= Directions for this task =
Write out the material below exactly, with no line missing.

****************************************

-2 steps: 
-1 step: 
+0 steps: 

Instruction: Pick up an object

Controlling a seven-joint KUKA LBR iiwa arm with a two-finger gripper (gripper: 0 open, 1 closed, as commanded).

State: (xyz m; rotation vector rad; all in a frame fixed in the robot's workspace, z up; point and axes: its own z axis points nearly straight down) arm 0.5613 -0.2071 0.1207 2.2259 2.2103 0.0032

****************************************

= Response for this exercise =
-2 steps: 
-1 step: 
+0 steps: 

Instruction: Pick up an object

Controlling a seven-joint KUKA LBR iiwa arm with a two-finger gripper (gripper: 0 open, 1 closed, as commanded).

State: (xyz m; rotation vector rad; all in a frame fixed in the robot's workspace, z up; point and axes: its own z axis points nearly straight down) arm 0.5613 -0.2071 0.1207 2.2259 2.2103 0.0032

Nothing further remains in the output.